## [ABOUT THIS TASK]
Once the pictures are set aside, transcribe each line of the listing exactly.

#####

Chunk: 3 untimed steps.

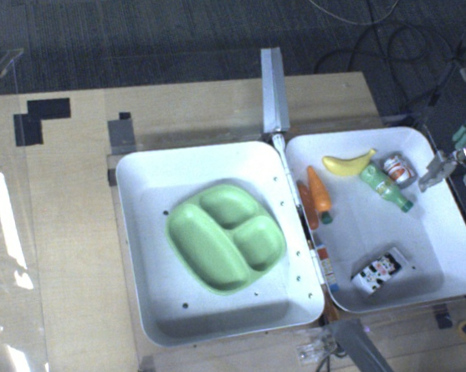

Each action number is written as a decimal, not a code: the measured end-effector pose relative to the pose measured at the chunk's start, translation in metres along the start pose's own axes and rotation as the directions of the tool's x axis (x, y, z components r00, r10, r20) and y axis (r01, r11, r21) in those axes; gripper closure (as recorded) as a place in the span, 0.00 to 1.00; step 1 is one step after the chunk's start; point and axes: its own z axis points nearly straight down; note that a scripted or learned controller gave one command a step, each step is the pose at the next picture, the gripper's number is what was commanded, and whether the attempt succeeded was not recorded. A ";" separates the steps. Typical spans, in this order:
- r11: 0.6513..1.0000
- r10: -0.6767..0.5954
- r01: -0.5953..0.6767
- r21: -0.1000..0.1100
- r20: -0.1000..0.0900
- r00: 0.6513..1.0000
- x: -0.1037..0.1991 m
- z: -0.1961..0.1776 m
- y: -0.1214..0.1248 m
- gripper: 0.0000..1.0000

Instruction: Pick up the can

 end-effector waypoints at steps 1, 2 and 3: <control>0.998 0.065 -0.065 0.000 -0.001 0.998 0.045 0.010 0.048 0.00; 0.999 -0.049 0.049 0.000 0.000 0.999 0.040 0.035 0.020 0.00; 0.998 -0.067 0.067 0.000 0.000 0.998 0.018 0.073 0.083 0.00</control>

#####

## [ANSWER TO THE EXERCISE]
Chunk: 3 untimed steps.


Each action number is written as a decimal, not a code: the measured end-effector pose relative to the pose measured at the chunk's start, translation in metres along the start pose's own axes and rotation as the directions of the tool's x axis (x, y, z components r00, r10, r20) and y axis (r01, r11, r21) in those axes; gripper closure (as recorded) as a place in the span, 0.00 to 1.00; step 1 is one step after the chunk's start; point and axes: its own z axis points nearly straight down; note that a scripted or learned controller gave one command a step, each step is the pose at the next picture, the gripper's number is what was commanded, and whether the attempt succeeded was not recorded. A ";" separates the steps. Typical spans, in this order:
- r11: 0.6513..1.0000
- r10: -0.6767..0.5954
- r01: -0.5953..0.6767
- r21: -0.1000..0.1100
- r20: -0.1000..0.0900
- r00: 0.6513..1.0000
- x: -0.1037..0.1991 m
- z: -0.1961..0.1776 m
- y: -0.1214..0.1248 m
- gripper: 0.0000..1.0000

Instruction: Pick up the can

 end-effector waypoints at steps 1, 2 and 3: <control>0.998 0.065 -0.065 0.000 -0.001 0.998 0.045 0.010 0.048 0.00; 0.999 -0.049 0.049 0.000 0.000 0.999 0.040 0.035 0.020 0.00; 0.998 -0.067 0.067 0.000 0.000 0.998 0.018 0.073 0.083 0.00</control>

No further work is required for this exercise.